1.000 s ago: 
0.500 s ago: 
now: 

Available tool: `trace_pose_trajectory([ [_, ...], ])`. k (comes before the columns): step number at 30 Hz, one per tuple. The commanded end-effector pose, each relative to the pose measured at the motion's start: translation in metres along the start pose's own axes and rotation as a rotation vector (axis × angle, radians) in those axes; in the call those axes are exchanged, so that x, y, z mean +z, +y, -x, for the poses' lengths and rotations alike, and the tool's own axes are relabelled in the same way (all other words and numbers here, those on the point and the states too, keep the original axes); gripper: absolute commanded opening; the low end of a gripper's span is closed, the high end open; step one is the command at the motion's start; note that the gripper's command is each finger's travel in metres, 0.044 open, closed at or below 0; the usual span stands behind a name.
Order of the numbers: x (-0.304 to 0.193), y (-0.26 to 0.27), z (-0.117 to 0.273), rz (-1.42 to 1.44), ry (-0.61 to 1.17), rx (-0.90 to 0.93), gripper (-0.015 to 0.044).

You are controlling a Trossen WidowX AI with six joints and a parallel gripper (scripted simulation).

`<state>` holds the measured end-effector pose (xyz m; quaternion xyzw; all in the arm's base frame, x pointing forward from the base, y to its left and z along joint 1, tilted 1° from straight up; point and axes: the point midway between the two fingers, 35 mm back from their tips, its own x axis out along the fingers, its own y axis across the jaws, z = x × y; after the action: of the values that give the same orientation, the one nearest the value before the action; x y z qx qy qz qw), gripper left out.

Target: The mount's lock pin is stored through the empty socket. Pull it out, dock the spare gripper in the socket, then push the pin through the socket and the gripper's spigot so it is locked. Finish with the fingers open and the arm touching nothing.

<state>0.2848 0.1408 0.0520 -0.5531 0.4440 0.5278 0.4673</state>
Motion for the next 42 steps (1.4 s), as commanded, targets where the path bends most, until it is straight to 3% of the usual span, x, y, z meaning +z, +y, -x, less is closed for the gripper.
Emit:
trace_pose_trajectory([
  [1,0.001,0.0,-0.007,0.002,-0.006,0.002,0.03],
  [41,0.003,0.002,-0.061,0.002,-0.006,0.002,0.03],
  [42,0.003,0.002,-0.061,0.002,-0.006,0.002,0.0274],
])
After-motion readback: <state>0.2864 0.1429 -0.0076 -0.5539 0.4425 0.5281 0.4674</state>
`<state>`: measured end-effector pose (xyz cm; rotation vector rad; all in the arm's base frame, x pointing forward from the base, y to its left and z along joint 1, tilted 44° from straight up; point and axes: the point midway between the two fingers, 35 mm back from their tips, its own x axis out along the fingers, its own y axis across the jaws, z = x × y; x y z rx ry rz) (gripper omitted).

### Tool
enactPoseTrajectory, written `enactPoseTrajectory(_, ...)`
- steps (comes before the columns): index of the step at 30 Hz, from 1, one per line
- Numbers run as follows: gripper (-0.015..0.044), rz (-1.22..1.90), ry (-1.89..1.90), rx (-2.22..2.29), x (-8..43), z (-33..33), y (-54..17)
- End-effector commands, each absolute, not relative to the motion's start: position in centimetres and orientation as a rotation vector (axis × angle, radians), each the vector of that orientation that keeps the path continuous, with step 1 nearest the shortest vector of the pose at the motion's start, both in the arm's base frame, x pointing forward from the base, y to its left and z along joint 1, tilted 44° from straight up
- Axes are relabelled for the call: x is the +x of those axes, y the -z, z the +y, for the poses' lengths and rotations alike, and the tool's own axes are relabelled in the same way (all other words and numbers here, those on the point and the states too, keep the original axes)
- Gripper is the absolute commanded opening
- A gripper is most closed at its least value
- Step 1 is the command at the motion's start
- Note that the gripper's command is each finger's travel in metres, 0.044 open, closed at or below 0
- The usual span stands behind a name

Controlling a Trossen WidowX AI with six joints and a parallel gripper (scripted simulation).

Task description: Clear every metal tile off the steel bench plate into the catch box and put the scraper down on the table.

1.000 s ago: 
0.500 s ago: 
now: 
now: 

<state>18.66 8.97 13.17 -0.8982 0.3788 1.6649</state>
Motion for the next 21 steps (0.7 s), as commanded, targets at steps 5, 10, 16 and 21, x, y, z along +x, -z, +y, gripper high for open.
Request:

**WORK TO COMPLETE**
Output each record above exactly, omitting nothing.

**REPLY**
1.000 s ago: 
0.500 s ago: 
now: 

Available tool: `trace_pose_trajectory([ [_, ...], ])`. k (comes before the columns): step number at 30 Hz, one per tuple. The commanded end-effector pose, each relative to the pose measured at the motion's start: translation in metres along the start pose's own axes and rotation as a rotation vector (axis × angle, radians) in those axes; in the call those axes are exchanged, so that x, y, z mean +z, +y, -x, for the poses' lengths and rotations alike, and the tool's own axes are relabelled in the same way (all other words and numbers here, those on the point and the states too, keep the original axes); gripper: absolute commanded opening; the low end of a gripper's span is closed, the high end open; step one is the command at the motion's start; note that the gripper's command is each finger's travel in metres, 0.044 open, closed at or below 0; the usual span stands behind a name.
Order of the numbers: x (-0.304 to 0.193), y (-0.26 to 0.27), z (-0.117 to 0.273), rz (-1.42 to 1.44), ry (-0.61 to 1.17), rx (-0.90 to 0.93), gripper (-0.015 to 0.044).

You are controlling a Trossen WidowX AI with six joints and a parallel gripper (scripted simulation).

`<state>` holds the measured end-effector pose (xyz m; quaternion xyzw; all in the arm's base frame, x pointing forward from the base, y to its left and z along joint 1, tilted 1° from straight up; point and axes: the point midway between the two fingers, 35 mm back from their tips, its own x axis out along the fingers, its own y axis across the jaws, z = x × y; after the action: of the values that give the same orientation, the one nearest the value before the action; x y z qx qy qz qw), gripper left out.

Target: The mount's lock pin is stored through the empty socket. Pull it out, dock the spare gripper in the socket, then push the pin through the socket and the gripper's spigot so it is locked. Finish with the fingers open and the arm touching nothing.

<state>0.2848 0.1408 0.0520 -0.5531 0.4440 0.5278 0.4673</state>
Motion for the next 42 steps (1.4 s), as commanded, targets where the path bends most, until it is straight to 3% of the usual span, x, y, z meaning +z, +y, -x, less is closed for the gripper.
Emit:
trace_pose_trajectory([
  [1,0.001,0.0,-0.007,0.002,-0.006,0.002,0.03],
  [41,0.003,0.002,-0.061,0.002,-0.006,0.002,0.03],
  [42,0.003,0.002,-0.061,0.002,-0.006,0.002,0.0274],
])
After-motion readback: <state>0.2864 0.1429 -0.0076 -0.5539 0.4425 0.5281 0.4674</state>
`<state>`: measured end-effector pose (xyz cm; rotation vector rad; all in the arm's base frame, x pointing forward from the base, y to its left and z along joint 1, tilted 44° from straight up; point and axes: the point midway between the two fingers, 35 mm back from their tips, its own x axis out along the fingers, its own y axis across the jaws, z = x × y; x y z rx ry rz) (gripper omitted).

### Tool
enactPoseTrajectory, written `enactPoseTrajectory(_, ...)`
- steps (comes before the columns): index of the step at 30 Hz, from 1, one per line
- Numbers run as follows: gripper (-0.015..0.044), rz (-1.22..1.90), ry (-1.89..1.90), rx (-2.22..2.29), x (-8..43), z (-33..33), y (-54..17)
- End-effector commands, each absolute, not relative to the motion's start: position in centimetres and orientation as a rotation vector (axis × angle, radians), each the vector of that orientation that keeps the path continuous, with step 1 nearest the shortest vector of the pose at the motion's start, both in the arm's base frame, x pointing forward from the base, y to its left and z along joint 1, tilted 44° from straight up
- Axes are relabelled for the call: x is the +x of those axes, y the -z, z the +y, for the poses' lengths and rotations alike, and the tool's own axes are relabelled in the same way (all other words and numbers here, those on the point and the states too, keep the original axes)
- Gripper is the absolute commanded opening
- A gripper is most closed at its least value
- Step 1 is the command at the motion's start
- Note that the gripper's command is each finger's travel in metres, 0.044 open, closed at or below 0
- The usual span stands behind a name

Controlling a Trossen WidowX AI with six joints and a parallel gripper (scripted simulation).

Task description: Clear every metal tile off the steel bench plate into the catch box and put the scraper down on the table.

1.000 s ago: 
0.500 s ago: 
now: 
now: 

<state>18.66 8.97 13.17 -0.8982 0.3788 1.6649</state>
Motion for the next 21 steps (0.7 s), as commanded, targets at steps 5, 10, 16 and 21, x, y, z along +x, -z, +y, gripper high for open.
Request:

Nothing further is required of this output.